The repo is https://github.com/cue-lang/cue at bb2494bb0d116078583882c0f097c10d1d00f239; build with go install ./cmd/cue
The patch to replace clear with make is https://review.gerrithub.io/c/cue-lang/cue/+/1217465
To run the code, clone https://github.com/mvdan/caascad-unity-tests and run cue vet -c=false . in the cloned directory.
To obtain the benchmark numbers above, I used CUE_BENCH=VetCaascad cue vet -c=false . in a shell loop; it produces benchstat-compatible output.

Note that this repository only shows a 6% difference in cpu/wall time, or about 300ms, but another user in that thread, Joel, is seeing over seven minutes being spent in the same clear call. Unfortunately his CUE repository is private so I cannot share such a benchmark right away. However, I suspect it's a matter of his visited map growing much larger than mine.

Comment From: mvdan

I'd also be interested to hear if you have any particular suggestions we could try in the near term. Even if this bug is fixed for e.g. Go 1.26, I'd rather not leave users hanging with bad performance for months.

One approach is to make new maps, but as shown above, the memory usage increase is too much. Joel reports his peak memory usage jumps to 32GiB.

Another approach is to revert our release builds to GOEXPERIMENT=noswissmap, and recommend that users building from source do the same, but that's rather clunky and unfortunate.

I haven't tried a hybrid approach to only keep and reuse maps as long as their capacity isn't too large. However I'm not even sure that kind of logic is possible, as cap on maps does not work.

Comment From: prattmic

I'd also be interested to hear if you have any particular suggestions we could try in the near term.

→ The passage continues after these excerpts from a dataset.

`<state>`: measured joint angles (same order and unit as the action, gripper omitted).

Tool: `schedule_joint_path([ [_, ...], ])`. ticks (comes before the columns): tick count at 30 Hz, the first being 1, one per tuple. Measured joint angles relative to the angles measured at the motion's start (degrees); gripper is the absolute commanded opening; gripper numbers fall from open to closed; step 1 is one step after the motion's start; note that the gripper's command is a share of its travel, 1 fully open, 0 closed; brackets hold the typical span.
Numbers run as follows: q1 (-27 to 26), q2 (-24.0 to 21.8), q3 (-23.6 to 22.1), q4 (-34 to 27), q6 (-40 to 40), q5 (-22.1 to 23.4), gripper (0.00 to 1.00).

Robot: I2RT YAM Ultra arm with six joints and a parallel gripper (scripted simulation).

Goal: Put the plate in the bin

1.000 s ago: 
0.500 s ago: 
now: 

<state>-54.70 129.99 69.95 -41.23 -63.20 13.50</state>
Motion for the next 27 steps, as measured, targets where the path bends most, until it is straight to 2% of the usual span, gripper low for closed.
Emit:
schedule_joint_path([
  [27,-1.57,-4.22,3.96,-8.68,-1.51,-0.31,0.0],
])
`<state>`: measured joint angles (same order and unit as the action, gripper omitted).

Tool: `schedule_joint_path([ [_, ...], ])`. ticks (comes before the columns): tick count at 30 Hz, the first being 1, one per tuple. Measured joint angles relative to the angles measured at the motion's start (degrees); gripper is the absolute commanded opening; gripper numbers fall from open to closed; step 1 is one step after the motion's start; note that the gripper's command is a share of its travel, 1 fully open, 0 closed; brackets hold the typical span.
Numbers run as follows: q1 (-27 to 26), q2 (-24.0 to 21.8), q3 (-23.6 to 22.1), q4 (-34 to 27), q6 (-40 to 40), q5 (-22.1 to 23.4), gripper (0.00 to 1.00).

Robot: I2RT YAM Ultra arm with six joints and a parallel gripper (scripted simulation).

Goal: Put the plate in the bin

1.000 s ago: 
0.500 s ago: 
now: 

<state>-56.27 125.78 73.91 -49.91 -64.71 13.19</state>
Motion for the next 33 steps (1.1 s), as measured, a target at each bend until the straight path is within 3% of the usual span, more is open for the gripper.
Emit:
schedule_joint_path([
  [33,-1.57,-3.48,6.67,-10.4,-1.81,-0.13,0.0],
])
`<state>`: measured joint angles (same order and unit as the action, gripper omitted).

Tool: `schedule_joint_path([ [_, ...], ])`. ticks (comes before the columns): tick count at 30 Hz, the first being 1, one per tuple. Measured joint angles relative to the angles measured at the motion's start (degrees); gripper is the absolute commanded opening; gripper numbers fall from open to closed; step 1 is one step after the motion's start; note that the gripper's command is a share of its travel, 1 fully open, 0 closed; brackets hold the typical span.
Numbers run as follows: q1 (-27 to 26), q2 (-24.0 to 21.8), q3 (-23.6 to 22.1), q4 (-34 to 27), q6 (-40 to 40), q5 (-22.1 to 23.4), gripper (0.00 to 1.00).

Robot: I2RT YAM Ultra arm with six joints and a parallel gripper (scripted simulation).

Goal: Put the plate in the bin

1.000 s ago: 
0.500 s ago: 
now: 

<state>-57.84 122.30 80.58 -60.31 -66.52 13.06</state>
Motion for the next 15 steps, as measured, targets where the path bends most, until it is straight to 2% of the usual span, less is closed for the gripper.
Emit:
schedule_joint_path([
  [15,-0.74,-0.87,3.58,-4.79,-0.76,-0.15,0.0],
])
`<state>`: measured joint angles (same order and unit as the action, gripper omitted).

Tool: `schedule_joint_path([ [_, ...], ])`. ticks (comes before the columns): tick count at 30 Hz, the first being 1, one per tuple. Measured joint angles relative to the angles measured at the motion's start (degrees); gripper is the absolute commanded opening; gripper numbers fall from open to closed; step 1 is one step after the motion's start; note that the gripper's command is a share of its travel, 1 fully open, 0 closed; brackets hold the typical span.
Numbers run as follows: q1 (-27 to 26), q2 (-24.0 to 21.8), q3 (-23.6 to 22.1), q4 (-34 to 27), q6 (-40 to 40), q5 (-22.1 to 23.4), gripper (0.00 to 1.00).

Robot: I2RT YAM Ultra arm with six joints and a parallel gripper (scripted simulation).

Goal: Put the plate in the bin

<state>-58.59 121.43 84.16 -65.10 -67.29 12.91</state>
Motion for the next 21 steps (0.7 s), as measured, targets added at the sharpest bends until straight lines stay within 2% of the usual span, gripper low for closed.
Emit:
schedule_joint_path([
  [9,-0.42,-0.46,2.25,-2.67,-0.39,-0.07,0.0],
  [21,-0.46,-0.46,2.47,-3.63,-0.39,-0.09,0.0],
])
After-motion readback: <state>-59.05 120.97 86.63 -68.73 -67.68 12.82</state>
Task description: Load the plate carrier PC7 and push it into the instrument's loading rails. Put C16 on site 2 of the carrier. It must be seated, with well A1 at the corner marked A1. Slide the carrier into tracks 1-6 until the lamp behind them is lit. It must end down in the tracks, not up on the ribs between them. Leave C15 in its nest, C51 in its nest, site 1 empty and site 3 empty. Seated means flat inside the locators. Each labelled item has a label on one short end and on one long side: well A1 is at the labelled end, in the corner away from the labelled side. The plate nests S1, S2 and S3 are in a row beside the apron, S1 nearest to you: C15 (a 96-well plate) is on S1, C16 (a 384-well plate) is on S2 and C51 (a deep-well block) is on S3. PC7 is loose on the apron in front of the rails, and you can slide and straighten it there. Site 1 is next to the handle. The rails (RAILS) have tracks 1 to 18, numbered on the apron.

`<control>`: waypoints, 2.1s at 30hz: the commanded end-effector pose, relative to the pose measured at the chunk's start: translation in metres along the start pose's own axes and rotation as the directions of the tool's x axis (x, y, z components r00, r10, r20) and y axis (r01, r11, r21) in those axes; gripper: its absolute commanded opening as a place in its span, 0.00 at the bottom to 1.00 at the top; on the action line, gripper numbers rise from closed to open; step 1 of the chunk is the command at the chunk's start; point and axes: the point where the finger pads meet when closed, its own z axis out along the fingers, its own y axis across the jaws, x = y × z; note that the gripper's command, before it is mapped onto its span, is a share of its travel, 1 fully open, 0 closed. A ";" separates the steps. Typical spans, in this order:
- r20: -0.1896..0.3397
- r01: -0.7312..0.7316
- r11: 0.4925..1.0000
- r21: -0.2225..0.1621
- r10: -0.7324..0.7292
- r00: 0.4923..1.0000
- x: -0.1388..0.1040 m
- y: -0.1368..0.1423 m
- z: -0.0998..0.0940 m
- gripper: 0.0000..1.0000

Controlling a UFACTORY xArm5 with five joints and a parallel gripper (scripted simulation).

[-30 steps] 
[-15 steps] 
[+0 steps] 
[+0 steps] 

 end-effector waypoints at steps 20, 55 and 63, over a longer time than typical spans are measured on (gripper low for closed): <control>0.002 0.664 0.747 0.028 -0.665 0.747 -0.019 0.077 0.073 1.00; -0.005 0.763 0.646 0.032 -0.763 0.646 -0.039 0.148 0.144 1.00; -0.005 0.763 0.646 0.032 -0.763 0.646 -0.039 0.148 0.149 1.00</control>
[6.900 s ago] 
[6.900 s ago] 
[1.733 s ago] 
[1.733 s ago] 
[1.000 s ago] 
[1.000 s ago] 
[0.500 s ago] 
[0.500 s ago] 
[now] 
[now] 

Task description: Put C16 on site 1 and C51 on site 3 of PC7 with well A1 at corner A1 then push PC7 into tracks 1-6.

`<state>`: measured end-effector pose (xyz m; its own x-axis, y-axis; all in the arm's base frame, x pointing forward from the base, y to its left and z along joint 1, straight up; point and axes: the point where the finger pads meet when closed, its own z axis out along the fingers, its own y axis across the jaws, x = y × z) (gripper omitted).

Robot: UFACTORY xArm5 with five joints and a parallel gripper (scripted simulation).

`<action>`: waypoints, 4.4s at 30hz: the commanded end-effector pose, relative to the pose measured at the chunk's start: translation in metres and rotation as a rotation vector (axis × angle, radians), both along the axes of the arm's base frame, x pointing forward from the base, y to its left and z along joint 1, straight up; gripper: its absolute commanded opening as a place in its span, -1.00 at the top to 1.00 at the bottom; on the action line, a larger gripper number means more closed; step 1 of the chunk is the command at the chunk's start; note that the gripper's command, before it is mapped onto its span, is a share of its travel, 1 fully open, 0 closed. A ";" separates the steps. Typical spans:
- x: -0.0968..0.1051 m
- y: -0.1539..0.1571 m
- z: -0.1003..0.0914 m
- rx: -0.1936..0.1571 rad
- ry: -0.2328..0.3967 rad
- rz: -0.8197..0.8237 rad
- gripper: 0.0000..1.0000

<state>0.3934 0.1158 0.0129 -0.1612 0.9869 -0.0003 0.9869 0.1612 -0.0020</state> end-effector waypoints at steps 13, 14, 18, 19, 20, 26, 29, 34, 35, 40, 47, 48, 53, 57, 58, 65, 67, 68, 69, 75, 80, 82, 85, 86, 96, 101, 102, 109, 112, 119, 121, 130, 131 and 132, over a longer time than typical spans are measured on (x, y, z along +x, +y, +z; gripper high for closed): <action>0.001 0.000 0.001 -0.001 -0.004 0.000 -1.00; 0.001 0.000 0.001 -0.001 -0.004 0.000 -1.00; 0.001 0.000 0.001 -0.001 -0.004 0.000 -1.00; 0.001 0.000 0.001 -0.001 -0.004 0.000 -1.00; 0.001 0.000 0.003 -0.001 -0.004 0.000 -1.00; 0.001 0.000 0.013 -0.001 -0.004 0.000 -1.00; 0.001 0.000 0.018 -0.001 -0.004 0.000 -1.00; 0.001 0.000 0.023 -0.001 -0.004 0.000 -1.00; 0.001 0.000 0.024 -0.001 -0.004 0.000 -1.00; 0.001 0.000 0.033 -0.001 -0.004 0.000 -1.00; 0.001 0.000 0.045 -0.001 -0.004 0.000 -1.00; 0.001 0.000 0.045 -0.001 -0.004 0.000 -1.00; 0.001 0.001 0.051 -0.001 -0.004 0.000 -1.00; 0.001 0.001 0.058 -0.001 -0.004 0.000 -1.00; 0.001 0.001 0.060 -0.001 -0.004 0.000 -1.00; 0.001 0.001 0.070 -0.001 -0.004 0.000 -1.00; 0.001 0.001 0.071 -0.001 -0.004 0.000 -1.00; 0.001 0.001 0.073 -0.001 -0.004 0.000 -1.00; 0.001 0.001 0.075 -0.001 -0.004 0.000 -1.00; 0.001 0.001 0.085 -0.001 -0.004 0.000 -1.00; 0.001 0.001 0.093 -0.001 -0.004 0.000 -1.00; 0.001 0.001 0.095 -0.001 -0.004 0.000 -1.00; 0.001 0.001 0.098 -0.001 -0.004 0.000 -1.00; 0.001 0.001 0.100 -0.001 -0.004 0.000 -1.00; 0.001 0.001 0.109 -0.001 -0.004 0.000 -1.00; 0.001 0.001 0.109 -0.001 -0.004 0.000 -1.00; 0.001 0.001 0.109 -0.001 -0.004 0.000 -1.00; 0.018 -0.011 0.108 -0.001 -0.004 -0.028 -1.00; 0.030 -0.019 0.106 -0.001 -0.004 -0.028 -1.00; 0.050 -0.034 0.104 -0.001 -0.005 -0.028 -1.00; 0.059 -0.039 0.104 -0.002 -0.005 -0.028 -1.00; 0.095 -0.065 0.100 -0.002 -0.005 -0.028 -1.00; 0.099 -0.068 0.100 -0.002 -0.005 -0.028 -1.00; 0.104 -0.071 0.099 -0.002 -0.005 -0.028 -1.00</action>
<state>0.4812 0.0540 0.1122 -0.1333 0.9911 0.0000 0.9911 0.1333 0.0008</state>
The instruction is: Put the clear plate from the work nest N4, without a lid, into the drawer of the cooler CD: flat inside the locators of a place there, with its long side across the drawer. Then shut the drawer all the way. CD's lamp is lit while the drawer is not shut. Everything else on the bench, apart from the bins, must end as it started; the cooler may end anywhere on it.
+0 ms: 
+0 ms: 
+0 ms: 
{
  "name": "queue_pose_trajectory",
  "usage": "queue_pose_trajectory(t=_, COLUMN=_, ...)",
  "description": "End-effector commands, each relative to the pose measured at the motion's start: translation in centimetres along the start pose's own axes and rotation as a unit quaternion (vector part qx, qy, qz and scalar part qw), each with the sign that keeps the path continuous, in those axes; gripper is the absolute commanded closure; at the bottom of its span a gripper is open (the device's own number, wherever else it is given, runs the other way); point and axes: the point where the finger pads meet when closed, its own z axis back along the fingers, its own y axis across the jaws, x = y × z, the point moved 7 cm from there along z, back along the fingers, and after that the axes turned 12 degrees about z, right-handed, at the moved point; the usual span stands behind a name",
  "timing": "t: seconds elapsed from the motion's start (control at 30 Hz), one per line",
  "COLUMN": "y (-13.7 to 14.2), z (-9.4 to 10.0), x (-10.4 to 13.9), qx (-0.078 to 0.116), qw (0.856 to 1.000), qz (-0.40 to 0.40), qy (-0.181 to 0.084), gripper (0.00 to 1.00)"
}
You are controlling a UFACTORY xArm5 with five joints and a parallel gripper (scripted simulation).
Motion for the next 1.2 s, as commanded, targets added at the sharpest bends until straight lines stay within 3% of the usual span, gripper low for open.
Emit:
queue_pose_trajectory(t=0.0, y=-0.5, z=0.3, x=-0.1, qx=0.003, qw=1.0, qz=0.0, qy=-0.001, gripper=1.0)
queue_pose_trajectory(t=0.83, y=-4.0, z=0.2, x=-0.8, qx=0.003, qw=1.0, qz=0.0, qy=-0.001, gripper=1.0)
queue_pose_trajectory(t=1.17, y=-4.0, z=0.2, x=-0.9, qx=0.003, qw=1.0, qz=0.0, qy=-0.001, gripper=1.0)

The most straightforward suggestion I have is to iterate over the map and delete all the entries (what you would have done before clear supported maps). Per https://github.com/golang/go/issues/70617#issuecomment-2515012682, iteration already has the large map optimization that we should apply to clear as well.

Comment From: randall77

https://go-review.googlesource.com/c/go/+/633076 already has the code that skips zeroing groups that have no set entries. That code did not make 1.24 but it should be in 1.25. Does that help any?

Comment From: mvdan

The numbers I shared above were with Go at tip.

Comment From: randall77

Right, I guess I'm asking whether tip is any better than 1.24. If not, then maybe there is another effect going on.